CANTAR – The oncological research network CANcer TARgeting has set itself the goal of developing new substances to identify and neutralize specific driving pathways of cancer diseases, and to investigate how cancer can ›escape the immune system‹. CANTAR will receive a total of 19.4 million euros for the funding period from August 2022 to July 2026 from the state of North Rhine-Westphalia. The University of Cologne’s share amounts to 8.4 million euros.

The recent successes in immunotherapy and targeted therapies show that this is a promising path for cancer research and therapy. Henning Walczak summarizes: »My team and I are convinced that continuous research will enable further breakthroughs. Ultimately, we want to enable the immune system to keep tumour cells permanently in check.«

NCT West
Once the biology is understood, the knowledge must reach the patients. The National Centre for Tumour Diseases (NCT) is helping to achieve this. Since February 2023, the university hospitals of Cologne and Essen have been the location of NCT West and are funded by the German Federal Ministry of Education and Research.

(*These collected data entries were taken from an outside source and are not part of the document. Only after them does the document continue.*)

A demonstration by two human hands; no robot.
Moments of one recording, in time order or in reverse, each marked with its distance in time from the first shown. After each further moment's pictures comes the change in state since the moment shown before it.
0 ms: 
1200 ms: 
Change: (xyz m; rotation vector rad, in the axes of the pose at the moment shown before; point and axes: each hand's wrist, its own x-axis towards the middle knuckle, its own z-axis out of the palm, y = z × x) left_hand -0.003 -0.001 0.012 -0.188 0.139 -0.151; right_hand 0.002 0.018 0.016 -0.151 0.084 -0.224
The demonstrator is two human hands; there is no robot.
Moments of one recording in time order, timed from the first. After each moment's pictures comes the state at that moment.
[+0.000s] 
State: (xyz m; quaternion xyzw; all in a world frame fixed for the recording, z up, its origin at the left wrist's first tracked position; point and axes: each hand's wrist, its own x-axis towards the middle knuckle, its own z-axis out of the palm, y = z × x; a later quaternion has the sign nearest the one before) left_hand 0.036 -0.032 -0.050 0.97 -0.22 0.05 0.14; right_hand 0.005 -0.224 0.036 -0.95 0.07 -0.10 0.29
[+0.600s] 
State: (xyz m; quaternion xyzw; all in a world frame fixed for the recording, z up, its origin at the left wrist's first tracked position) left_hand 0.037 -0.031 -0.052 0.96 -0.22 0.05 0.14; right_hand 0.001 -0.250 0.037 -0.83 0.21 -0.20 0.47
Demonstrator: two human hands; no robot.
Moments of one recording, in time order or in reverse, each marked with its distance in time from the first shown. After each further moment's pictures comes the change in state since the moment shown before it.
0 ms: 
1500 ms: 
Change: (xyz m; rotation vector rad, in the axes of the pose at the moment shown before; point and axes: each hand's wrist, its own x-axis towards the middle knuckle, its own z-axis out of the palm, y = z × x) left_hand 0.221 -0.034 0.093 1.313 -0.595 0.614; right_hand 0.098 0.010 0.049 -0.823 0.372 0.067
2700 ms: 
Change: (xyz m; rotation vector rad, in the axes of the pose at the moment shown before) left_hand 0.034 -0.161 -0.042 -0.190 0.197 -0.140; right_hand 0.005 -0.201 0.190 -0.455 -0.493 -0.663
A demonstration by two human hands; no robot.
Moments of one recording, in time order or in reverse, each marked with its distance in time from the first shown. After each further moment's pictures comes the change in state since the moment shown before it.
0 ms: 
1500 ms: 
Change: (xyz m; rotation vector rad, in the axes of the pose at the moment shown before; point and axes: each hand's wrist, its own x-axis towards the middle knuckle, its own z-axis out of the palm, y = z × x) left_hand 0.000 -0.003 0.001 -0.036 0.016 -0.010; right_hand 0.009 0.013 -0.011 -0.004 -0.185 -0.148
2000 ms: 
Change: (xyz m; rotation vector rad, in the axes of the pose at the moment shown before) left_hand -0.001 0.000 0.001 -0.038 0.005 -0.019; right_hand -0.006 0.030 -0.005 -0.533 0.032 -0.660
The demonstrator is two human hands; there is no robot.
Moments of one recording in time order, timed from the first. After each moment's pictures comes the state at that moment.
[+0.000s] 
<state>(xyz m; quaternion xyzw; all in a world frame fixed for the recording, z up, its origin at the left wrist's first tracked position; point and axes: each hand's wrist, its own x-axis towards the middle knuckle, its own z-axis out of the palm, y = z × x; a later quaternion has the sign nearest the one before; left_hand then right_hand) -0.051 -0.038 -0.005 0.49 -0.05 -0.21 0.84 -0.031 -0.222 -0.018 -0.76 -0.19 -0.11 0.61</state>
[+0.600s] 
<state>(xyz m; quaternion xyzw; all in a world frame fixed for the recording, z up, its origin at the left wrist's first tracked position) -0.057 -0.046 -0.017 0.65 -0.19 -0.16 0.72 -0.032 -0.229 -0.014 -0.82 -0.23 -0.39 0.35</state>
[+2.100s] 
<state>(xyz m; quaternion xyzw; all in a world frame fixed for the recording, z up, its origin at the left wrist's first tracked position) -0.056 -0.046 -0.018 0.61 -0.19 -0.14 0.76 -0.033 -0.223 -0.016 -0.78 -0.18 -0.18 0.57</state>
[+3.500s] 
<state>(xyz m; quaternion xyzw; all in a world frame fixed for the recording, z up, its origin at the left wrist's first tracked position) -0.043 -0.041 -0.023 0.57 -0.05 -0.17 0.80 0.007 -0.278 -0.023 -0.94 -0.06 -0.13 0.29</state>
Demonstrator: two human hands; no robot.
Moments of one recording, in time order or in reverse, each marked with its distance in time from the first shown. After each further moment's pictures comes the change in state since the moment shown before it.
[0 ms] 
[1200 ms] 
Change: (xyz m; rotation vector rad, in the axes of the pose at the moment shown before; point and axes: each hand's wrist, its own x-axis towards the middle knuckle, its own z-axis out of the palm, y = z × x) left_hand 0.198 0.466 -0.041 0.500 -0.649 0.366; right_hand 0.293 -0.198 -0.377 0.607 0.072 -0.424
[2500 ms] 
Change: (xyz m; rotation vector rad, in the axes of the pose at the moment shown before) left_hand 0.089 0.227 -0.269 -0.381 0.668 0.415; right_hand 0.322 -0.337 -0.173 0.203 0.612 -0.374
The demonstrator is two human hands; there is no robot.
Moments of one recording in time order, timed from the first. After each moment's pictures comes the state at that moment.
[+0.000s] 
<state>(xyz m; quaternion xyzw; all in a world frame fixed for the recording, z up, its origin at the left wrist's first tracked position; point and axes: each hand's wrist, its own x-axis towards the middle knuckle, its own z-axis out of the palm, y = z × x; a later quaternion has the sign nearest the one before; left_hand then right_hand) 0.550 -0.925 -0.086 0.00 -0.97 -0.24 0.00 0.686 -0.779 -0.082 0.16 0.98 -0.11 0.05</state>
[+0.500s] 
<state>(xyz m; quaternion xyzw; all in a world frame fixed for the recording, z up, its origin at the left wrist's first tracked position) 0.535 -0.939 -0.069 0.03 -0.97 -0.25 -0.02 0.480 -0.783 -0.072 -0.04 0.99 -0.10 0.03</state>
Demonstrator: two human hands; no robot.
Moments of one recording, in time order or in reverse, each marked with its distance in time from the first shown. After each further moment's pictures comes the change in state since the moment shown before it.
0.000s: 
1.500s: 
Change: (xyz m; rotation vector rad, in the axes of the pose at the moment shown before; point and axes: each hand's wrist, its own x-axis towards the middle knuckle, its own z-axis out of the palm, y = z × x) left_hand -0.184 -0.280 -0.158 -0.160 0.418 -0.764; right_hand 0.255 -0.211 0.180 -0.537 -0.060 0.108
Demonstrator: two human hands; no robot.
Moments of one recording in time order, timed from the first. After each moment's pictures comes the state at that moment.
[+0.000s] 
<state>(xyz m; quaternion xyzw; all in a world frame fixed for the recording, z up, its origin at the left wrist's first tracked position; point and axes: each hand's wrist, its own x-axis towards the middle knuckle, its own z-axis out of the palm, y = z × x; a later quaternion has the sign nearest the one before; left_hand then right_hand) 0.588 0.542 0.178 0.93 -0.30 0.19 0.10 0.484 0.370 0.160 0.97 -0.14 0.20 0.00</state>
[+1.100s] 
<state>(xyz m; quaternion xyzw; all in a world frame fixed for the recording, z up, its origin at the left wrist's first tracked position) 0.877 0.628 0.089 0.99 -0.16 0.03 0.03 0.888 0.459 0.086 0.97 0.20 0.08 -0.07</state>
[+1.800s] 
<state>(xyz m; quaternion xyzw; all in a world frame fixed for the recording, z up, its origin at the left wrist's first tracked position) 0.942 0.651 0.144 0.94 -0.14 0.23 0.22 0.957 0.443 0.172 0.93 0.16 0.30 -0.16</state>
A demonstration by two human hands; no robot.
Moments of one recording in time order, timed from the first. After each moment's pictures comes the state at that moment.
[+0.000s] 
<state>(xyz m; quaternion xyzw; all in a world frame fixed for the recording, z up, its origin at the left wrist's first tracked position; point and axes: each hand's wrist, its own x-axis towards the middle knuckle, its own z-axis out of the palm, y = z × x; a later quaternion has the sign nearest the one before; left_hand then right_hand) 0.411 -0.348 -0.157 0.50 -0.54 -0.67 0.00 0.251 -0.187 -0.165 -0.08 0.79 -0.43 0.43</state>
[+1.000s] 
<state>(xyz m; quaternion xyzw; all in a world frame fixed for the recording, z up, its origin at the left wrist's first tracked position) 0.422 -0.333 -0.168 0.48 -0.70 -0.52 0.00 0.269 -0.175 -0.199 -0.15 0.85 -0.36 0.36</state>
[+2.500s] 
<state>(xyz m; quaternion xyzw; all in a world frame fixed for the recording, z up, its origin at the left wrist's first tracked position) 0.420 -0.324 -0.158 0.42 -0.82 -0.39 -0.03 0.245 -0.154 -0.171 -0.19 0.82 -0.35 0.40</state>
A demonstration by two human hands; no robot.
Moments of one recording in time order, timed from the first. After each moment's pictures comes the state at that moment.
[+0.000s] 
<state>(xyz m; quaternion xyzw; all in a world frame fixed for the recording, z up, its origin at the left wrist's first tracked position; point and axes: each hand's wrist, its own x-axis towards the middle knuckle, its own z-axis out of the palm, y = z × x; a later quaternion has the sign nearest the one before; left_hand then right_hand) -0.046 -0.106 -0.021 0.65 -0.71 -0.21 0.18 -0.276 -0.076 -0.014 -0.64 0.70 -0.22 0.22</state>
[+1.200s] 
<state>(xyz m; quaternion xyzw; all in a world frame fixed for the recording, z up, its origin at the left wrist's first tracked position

The centre offers scientists the opportunity to initiate so-called Investigator Initiated Trials quickly. This type of clinical trial is initiated and conducted by independent researchers or research institutions – in contrast to industry-funded clinical trials in which pharmaceutical companies bear the primary responsibility.
At NCT West, scientists and physicians are working together to transfer the results from the research laboratories to the clinic and then back to the laboratory. This network bridges the gap between laboratory discoveries and clinical trials and promotes the implementation of promising ideas into clinical practice.